On today’s final exam alone (from the most innocent to the most unusual and inefficient….)

1. $\int x\sqrt{x+1} dx =$
Ok, there are two standard methods. The first (and easiest) is to do the change of variable $u = x+1$ which transforms this to $\int (u-1)\sqrt{u} du$ which is very easy to do. The second method: parts, let $u = x, dv = \sqrt{x+1}$ etc. It is an algebraic exercise to see that one gets the same answer either way, though the answers look different at first.

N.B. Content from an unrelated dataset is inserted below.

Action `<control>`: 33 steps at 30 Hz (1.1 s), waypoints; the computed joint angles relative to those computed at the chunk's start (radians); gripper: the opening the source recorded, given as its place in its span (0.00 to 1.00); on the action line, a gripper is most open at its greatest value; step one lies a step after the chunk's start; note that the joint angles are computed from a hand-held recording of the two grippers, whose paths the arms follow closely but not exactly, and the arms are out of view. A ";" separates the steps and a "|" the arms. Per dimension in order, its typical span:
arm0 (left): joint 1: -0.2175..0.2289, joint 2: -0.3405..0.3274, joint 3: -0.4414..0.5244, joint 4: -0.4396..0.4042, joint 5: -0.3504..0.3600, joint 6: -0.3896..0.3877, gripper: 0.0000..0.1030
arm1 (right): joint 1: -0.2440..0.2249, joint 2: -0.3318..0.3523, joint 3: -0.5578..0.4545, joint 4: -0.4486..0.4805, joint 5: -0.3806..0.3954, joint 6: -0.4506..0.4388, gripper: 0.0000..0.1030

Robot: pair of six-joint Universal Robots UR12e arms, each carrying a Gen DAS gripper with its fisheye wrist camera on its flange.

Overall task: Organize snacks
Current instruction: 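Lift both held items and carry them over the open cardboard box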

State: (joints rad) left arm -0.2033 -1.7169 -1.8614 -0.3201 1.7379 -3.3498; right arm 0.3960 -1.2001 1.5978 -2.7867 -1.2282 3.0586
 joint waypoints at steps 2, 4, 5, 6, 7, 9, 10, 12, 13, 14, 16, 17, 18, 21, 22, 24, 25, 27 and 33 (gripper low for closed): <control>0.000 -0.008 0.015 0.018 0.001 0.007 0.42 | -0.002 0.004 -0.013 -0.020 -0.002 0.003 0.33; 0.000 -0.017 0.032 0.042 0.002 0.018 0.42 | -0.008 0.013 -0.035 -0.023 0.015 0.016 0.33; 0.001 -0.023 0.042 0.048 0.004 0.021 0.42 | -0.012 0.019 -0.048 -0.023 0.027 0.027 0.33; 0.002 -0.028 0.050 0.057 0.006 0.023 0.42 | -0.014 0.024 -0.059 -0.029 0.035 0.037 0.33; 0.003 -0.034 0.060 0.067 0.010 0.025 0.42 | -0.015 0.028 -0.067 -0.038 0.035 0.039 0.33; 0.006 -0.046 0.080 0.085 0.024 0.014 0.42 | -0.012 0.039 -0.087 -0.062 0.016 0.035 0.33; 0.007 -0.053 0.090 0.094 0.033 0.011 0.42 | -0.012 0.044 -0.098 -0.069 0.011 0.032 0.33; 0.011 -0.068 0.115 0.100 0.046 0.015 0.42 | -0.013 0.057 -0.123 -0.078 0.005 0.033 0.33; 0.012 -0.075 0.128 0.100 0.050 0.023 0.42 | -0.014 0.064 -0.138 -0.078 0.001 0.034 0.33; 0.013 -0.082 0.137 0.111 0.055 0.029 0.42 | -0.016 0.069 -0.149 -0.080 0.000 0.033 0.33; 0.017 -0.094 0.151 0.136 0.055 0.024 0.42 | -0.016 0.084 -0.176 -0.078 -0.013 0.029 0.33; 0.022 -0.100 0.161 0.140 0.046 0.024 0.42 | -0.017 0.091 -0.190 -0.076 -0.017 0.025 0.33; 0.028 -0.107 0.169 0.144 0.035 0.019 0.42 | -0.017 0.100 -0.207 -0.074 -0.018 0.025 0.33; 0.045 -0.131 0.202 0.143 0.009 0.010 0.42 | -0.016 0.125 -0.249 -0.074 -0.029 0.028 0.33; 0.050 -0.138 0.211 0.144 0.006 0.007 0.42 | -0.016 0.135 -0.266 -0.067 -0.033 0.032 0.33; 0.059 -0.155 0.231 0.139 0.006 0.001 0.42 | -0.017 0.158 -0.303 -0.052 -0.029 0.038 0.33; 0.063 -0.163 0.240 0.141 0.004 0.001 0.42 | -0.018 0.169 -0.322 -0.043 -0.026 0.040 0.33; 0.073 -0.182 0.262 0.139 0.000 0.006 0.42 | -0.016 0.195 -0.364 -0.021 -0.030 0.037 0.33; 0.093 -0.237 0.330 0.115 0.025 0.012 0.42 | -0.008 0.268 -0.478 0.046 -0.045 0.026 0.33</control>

One answer that I saw: $u = \sqrt{x+1}, u^2-1 = x, 2udu = dx$ which leads to $\int 2(u^2 -1)u^2 du$ which of course is doable. So this isn’t that far off of the easiest path, hence this entry only gets an “honorable mention”.

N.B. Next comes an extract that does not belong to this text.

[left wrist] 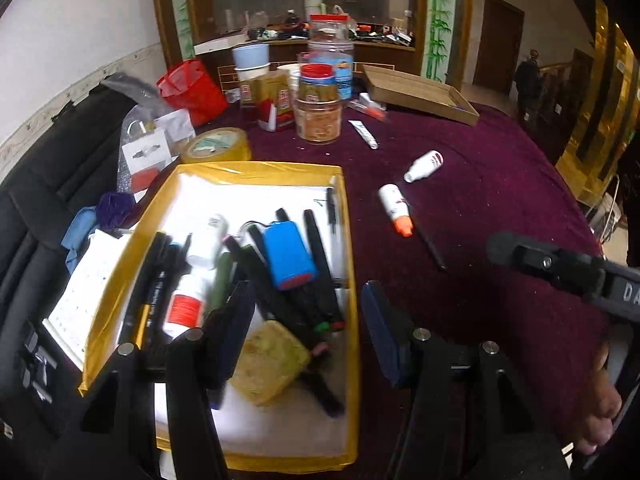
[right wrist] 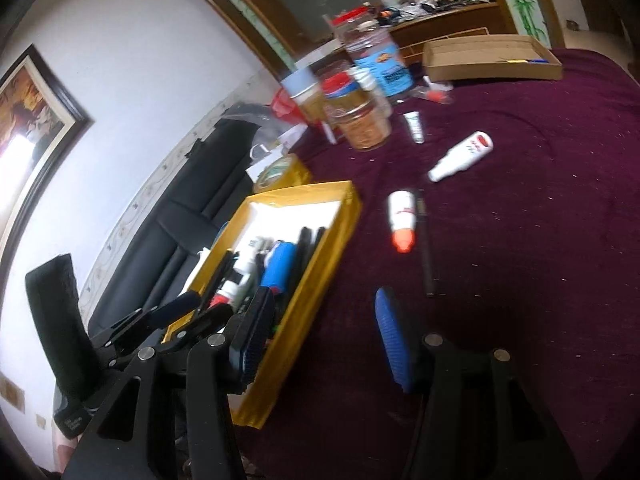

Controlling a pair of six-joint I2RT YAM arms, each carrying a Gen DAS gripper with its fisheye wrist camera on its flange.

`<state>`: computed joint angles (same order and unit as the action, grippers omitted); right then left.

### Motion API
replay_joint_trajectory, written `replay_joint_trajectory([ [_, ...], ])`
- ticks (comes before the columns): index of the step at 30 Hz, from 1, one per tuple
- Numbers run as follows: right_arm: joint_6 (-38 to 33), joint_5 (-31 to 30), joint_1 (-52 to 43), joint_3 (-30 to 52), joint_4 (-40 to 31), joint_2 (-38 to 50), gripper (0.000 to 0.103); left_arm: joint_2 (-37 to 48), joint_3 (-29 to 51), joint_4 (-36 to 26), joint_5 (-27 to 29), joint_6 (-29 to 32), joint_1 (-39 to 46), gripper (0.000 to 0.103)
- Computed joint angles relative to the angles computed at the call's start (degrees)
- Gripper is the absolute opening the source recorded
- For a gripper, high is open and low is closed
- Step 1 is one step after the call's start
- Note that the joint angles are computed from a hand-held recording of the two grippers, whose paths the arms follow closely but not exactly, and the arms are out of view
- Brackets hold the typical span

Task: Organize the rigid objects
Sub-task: 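Grasp orange-capped glue bottle with left tool while right tool grasps white spray bottle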

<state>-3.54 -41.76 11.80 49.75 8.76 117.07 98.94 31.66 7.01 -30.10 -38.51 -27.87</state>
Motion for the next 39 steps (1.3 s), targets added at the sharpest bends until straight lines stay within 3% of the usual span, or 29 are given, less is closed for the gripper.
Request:
replay_joint_trajectory([
  [9, 1.0, -0.1, -3.1, 8.2, -4.0, 6.4, 0.048, 6.7, 5.8, -0.9, 1.1, 0.9, -1.0, 0.054],
  [17, 8.1, 3.9, -2.1, 21.2, -8.1, 14.3, 0.048, 7.5, 2.8, 6.5, 7.0, 1.9, 2.2, 0.054],
  [20, 12.3, 6.3, -1.2, 30.7, -11.7, 19.9, 0.048, 7.9, 2.2, 8.1, 9.3, 2.7, 4.1, 0.054],
  [27, 19.4, 13.5, 2.5, 62.8, -27.5, 38.9, 0.048, 6.9, -0.4, 11.6, 13.5, 4.3, 7.7, 0.054],
  [33, 23.3, 24.1, 5.1, 90.9, -41.9, 53.3, 0.047, 6.7, -0.4, 12.0, 15.1, 5.2, 9.3, 0.054],
  [36, 19.5, 29.1, 6.3, 90.0, -42.4, 52.6, 0.027, 7.0, 0.8, 11.3, 15.4, 5.5, 9.3, 0.054],
  [39, 14.7, 26.4, 5.2, 78.1, -37.9, 46.5, 0.026, 7.8, 2.9, 10.1, 16.8, 6.1, 9.1, 0.054],
])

2. $\int \frac{1}{9-x^2} dx$. of course, I thought that I was testing “partial fractions” which leads to an answer of $\frac{1}{6}(ln|3+x| - ln|3-x|)+C$. Fair enough. But what did one of my students do? Well, this looked like trig substitution to him so: $x = 3sin(t), dx = 3cos(t)$ so this was transformed to $\int \frac{3cos(t)}{9cos(t)}dt = \frac{1}{3}\int sec(t) dt = \frac{1}{3}ln|sec(t) + tan(t)|+C$ which transforms back to $\frac{1}{3}ln|\frac{3}{\sqrt{9-x^2}} + \frac{x}{\sqrt{9-x^2}}| = \frac{1}{3}(ln|3+x| - \frac{1}{2}(ln|3-x|+ln|3+x|))+C$ which is, of course, the correct answer.

Yes, I know that there are domain issues with the trig substitution (that is, the integral exists for all values of $x \ne \pm 3$ but I wasn’t being that picky. Besides, this trig substitution is really setting $t = arcsin{\frac{x}{3}}$ and we are really just choosing a convenient “branch” (meaning: viewing the domain “mod (-1,1)”) of the $arcsin(x)$ function.

3. $\int \frac{arcsin(x))^2}{\sqrt{1-x^2}} dx$. Easy, you say? Why not let $u = arcsin(x), du = \frac{1}{\sqrt{1-x^2}},$ etc. Yes, most did it that way. But then we had a couple do the following: $x = sin(t), dx = cos(t)dt, arcsin(x) = t$ which lead to $\int t^2 dt = \frac{t^3}{3} + C$ which transforms to $\frac{(arcsin(x))^3}{3} + C$ which is the correct answer. 🙂

Well, I tell my classes that “this isn’t a gymnastics meet; there are no “degree of difficulty points”” but some insist on trying to entertain me anyway. 🙂

## March 6, 2010

### Implicit Differentiation and Differential Equations

In my “business calculus class”, we were studying implicit differentiation.
Find $dy/dx$ if $x/y - x^2 = 1$
I showed them three ways to do the problem, all of which yield different looking answers:

$x - x^2y = y$ Differentiate both sides: $1 - 2xy -(x^2)dy/dx = dy/dx$ which yields:
$dy/dx = (1-2xy)/(1 + x^2)$

Method 2: do directly:
$(y - (x)dy/dx)/y^2 -2x= 0$  This leads to $dy/dx = (y - 2xy^2)/x$

Of course that looks different; but we can always solve for $y$ and do it directly:
$x/y = 1+ x^2$ which yields $y = x/(x^2+1)$ which yields the easy solution:
$dy/dx = (1 - x^2)/((x^2 + 1)^2$

Now one can check that all three solutions are in fact equal on the domain $y \neq 0$

But here is the question that came to mind:  in the first two methods we had two different two variable equations: $(y - 2xy^2)/x^2 = dy/dx = (1-2xy)/(1 + x^2)$

So what does this mean for $y$?  Is it uniquely determined?

Answer:  of course it is: what we really have is $f(x,y)=g(x,y) = dy/dx$ whose solution IS uniquely determined on an open rectangle so long as $f$ and $g$ are continuous and  $\partial f/y$ and $\partial g/y$ are continuous also. 🙂

But I didn’t realize that until I took my morning swim. 🙂

This is the value of talking to a friend who knows what he/she is doing: I was reminded that $f(x,y)=g(x,y) = dy/dx$ means that $f = dy/dx$ and $g = dy/dx$ indeed have unique solutions that have the same slope at a common point, but with just this there is no reason that the solutions coincide over a whole interval (at least without some other condition).

So we have something to think about and to explore; I don’t like being wrong but I love having stuff to think about!

Now, of course, we have “different” differential equations with the same solution; yes, there is a theory for that.  I’ve got some reading to do!